To do: Your task is to return all the entries below exactly, with every picture omitted.

(Collected data entries)
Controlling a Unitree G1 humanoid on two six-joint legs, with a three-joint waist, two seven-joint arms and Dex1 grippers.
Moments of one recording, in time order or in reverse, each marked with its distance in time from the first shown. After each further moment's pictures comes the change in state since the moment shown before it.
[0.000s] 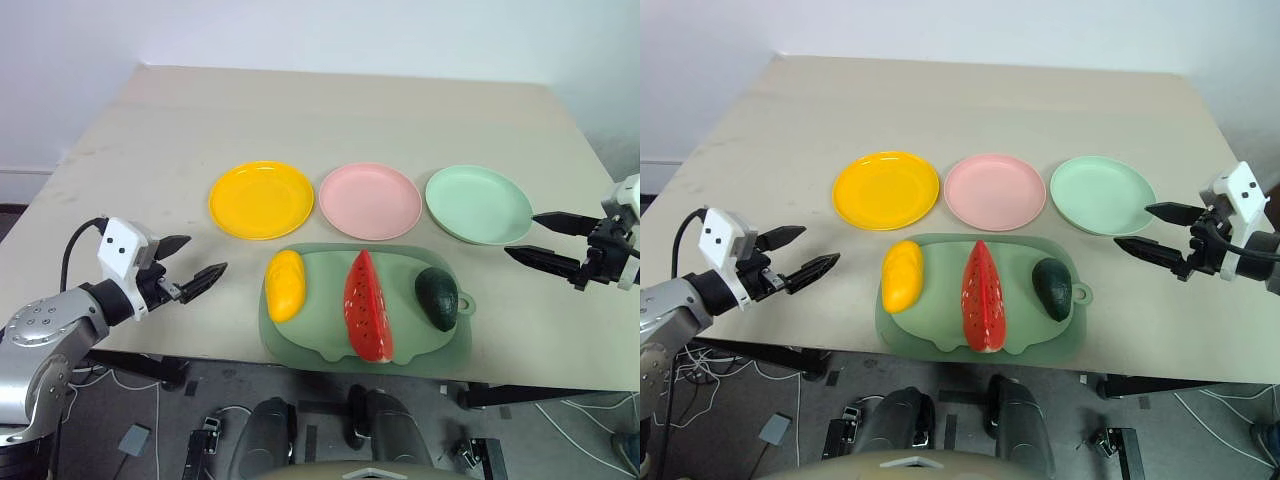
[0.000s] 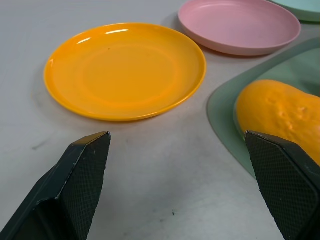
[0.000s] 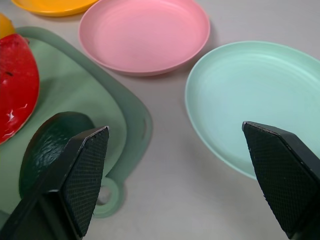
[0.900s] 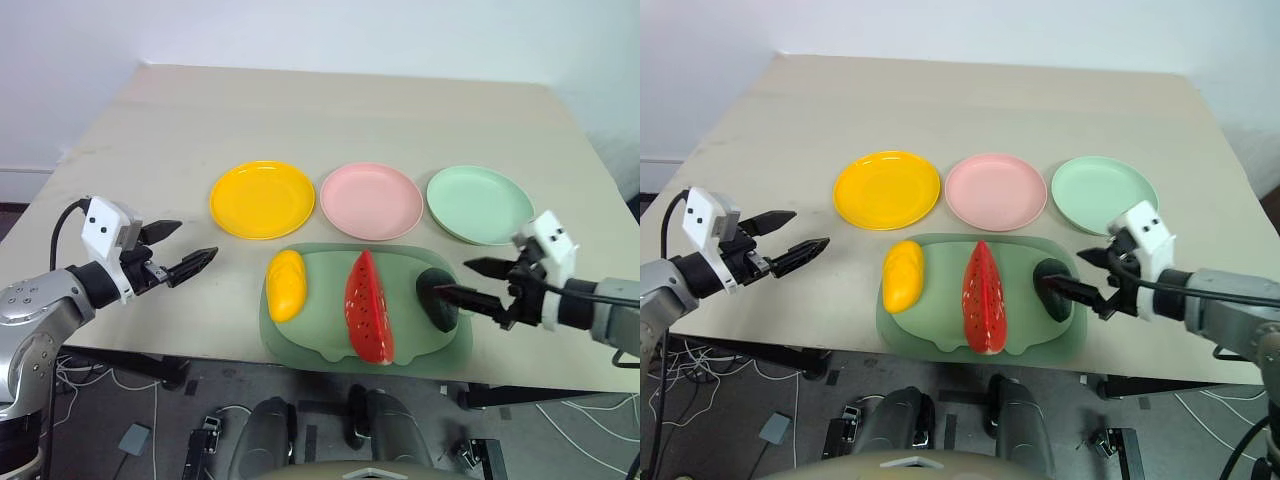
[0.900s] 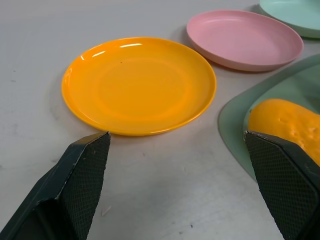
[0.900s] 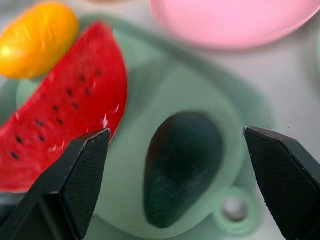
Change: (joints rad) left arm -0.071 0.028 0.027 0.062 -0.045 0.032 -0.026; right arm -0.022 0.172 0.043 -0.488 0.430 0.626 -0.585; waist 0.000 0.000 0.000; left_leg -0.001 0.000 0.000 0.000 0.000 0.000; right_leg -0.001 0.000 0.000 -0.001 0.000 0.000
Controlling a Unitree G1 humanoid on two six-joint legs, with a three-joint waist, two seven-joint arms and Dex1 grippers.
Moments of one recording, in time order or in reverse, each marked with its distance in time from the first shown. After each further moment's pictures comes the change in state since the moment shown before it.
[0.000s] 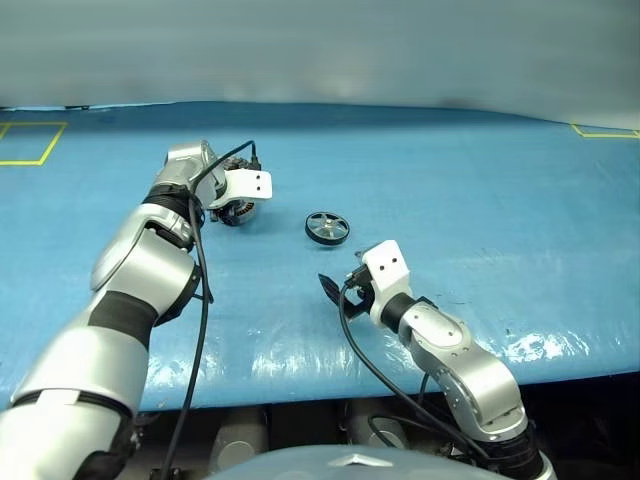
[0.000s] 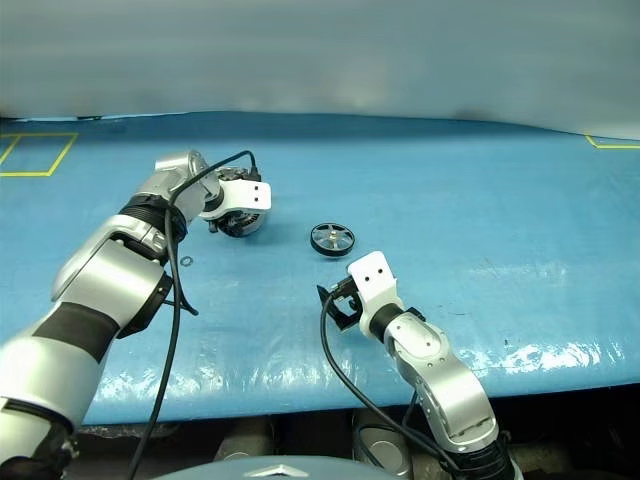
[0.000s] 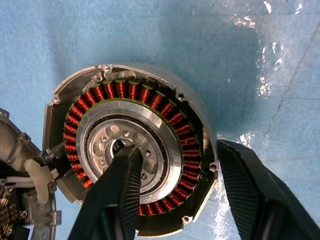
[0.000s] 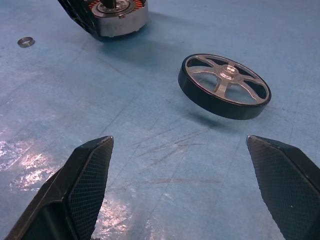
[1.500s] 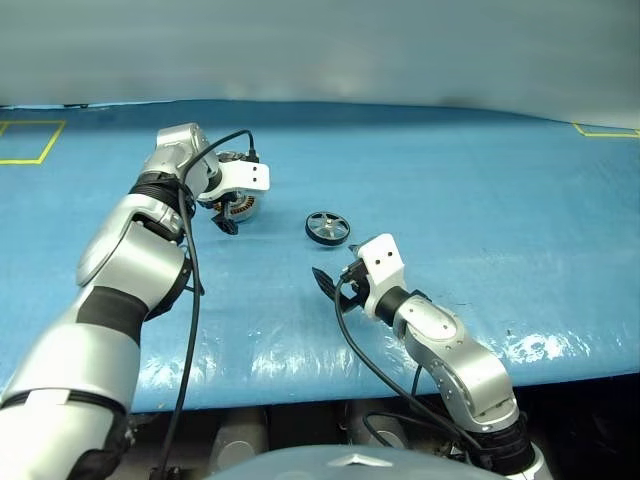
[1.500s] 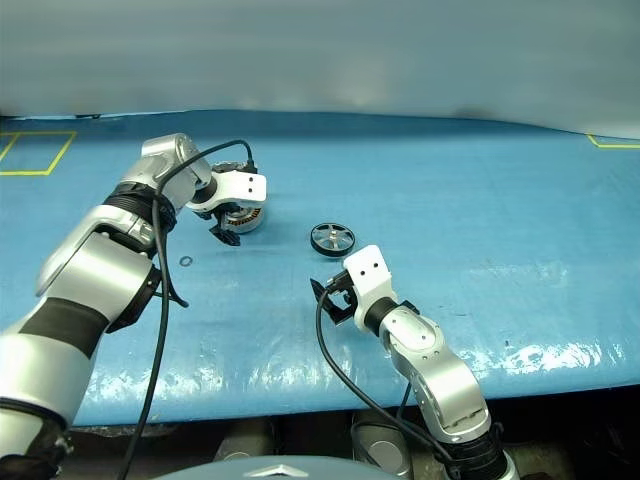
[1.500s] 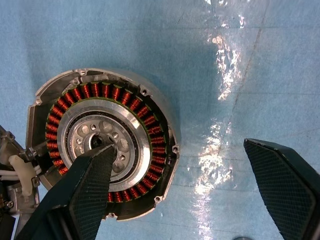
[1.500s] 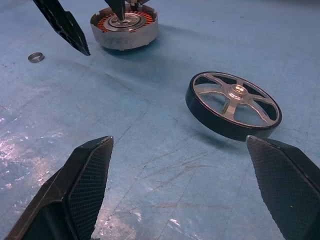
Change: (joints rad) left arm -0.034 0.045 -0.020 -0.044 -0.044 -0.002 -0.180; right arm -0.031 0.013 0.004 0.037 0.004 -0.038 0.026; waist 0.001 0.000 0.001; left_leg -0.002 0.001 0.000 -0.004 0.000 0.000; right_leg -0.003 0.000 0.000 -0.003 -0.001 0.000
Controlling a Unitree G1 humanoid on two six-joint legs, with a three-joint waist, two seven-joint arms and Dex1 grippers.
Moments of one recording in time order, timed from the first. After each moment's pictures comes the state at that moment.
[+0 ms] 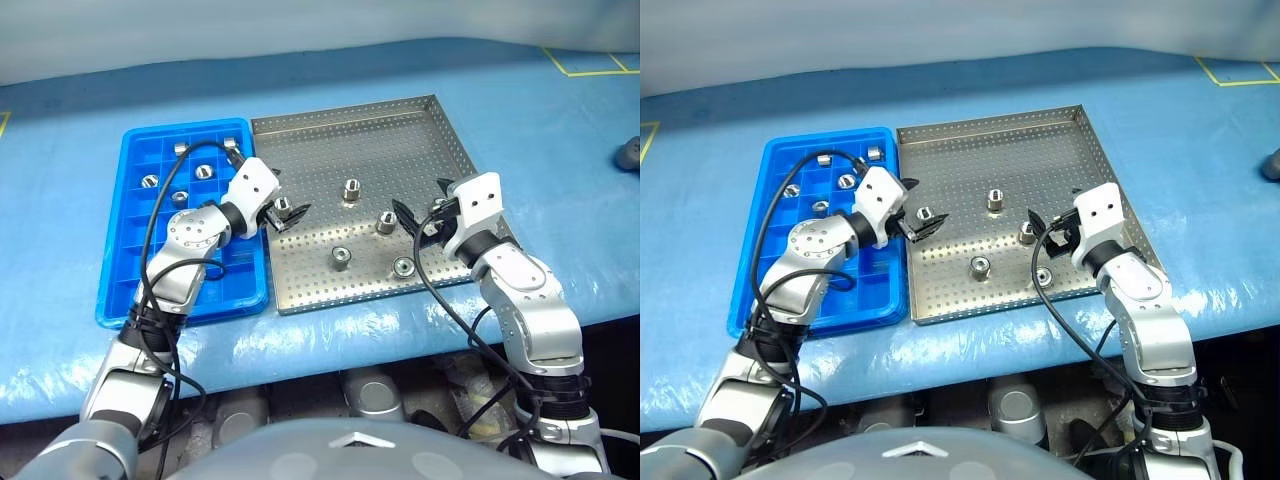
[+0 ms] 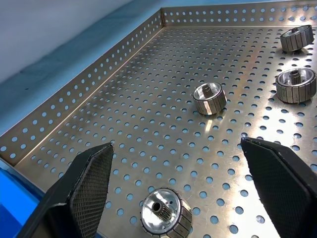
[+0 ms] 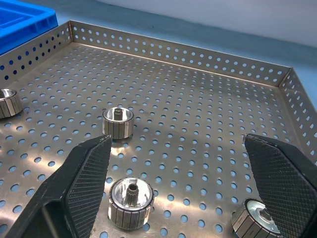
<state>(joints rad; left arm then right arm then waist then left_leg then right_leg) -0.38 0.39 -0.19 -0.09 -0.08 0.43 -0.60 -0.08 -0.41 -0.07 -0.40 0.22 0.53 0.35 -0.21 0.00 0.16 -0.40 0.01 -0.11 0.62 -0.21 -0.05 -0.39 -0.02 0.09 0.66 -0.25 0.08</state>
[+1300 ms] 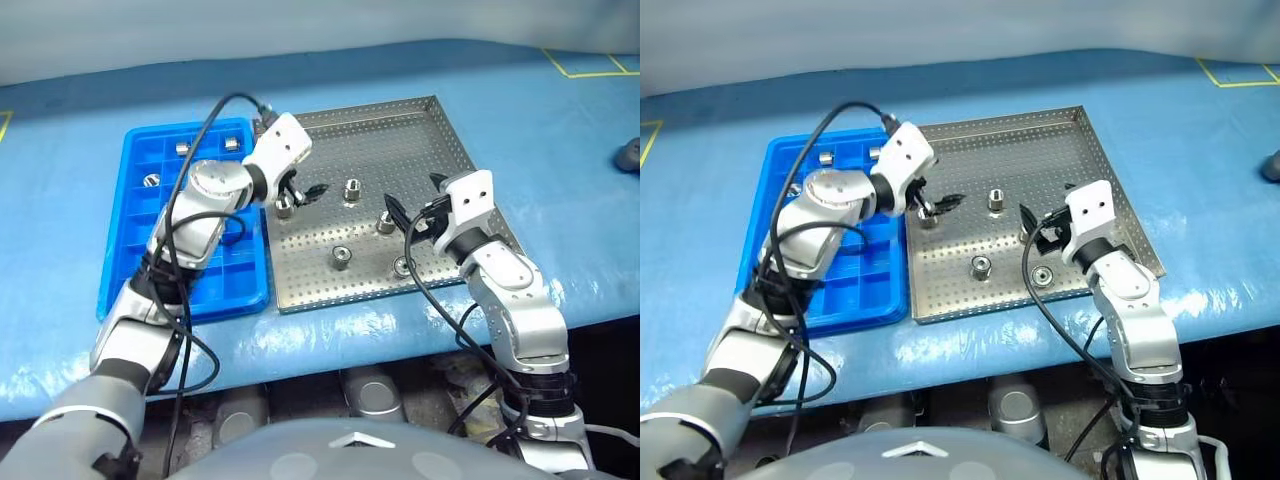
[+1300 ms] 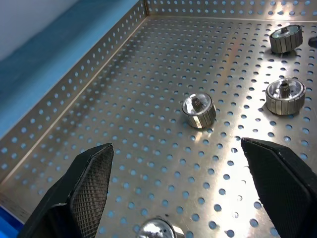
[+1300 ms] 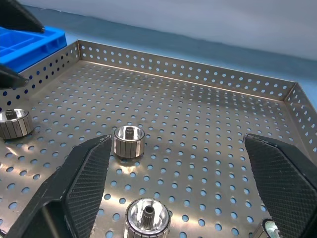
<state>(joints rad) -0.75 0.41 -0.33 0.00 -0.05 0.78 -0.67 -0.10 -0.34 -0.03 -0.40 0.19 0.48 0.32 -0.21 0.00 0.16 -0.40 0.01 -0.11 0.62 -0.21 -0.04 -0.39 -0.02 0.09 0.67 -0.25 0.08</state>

Solution to this problem:
Controlling a Unitree G1 humanoid on two six-joint legs, with a three-joint waist, two seven-joint arms and Dex1 grippers.
Moments of one recording, in time order or in reverse, each marked with its distance in time from the first shown. After each further moment's pictures comes the change in state since the moment shown before it.
[0.000s] 
[0.000s] 
[0.000s] 
[0.900s] 
[0.900s] 
[0.900s] 
Change: (joints rad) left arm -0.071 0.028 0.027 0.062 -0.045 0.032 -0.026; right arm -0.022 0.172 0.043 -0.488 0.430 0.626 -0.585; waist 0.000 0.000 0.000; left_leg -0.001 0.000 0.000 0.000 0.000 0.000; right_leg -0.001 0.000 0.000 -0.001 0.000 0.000
Controlling a Unitree G1 humanoid on two six-joint legs, with a three-joint waist, two seven-joint arms and Dex1 grippers.
Moments of one recording, in time order or in reverse, each marked with its distance in time from the first shown. After each further moment's pictures comes the change in state since the moment shown before it.
[0.000s] 
[0.000s] 
[0.000s] 
[0.000s] 
[1.500s] 
[1.500s] 
[1.500s] 
[1.500s] 
Change: (joints rad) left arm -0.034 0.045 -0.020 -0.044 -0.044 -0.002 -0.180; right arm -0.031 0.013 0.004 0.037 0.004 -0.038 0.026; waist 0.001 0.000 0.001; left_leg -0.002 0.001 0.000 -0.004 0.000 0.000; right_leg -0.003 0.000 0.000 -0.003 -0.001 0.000
Controlling a Unitree G1 humanoid on two six-joint legs, with a three-joint waist, two seven-joint arms and Dex1 grippers.
Moments of one recording in time order, timed from the first. After each moment's pictures comes the state at that moment.
[+0 ms] 
[+0 ms] 
[+0 ms] 
<state>(joints rad; left arm then right arm then waist then left_leg then right_leg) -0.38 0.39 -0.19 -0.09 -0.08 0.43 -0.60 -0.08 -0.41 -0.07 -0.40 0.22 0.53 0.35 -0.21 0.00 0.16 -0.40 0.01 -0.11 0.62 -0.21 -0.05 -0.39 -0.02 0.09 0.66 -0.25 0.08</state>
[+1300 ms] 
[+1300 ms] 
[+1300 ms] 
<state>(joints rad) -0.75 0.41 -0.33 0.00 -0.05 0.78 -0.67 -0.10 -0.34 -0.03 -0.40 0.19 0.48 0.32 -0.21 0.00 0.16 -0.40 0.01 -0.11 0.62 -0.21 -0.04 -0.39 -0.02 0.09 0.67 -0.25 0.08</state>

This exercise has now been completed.